There were traditions too – although one never knows how much they grow with the remembering. Does anyone I wonder now remember the ‘Burley bum-basher bed walk’, a ritual in which one had to walk or jump on every bed in every senior boarding house in the space of one hour? I last performed this somewhat pointless feat, the logistics of which posed a serious challenge as I remember, trampling my way a little drunkenly through the dormitories of Deanscroft, Wharflands, Chapmans and School House on my last night at Oakham in June 1966. My colleagues in College House (in 1966 in its first year under the brilliant Chris Dixon, to whom I owe so much) were spared.

Looking back at all this now, it was another world. Why I was not unhappy defeats me, but on the whole I wasn’t. But I must return to my topic: the Oakham vocabulary of the 50s. Latin was still very much on the curriculum in 1958 and active in the schoolboy’s vocabulary too. Earnest preteens would call out cave (beware) whenever a teacher approached, while those with goods to dispose of would call out quis? (Latin for ‘who’, and for some reason pronounced ‘quiz’) to which the standard reply was ego (I, or me). If the article was undesirable the acquisition could be negated by retorting d, and to avoid this the person calling quis could qualify with no d’s – the whole point here being to get rid of (and avoid receiving) unwanted chattels.

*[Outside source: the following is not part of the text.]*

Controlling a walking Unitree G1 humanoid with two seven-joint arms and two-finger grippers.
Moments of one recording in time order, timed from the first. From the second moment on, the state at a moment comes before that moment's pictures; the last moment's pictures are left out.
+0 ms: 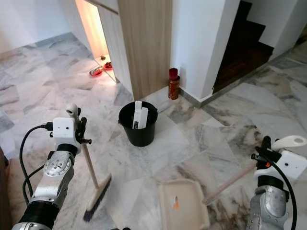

These Latinisms would have been common to many schools. I would very much like to know what words (like ‘blog’) were peculiar to Oakham or used more widely. Did boys and girls in other schools used to say ‘bags I’ to claim something? Or ‘fains’ to exclude themselves? Were these expressions common in other schools, or are they native Oakham slang? If anyone ever gets to read this entry it would be fun to share memories and see what we can reconstruct.

As for the ‘Burley bum-basher bed walk’, I can’t be the only one now prepared to own up after almost fifty years. Or did I dream it all up?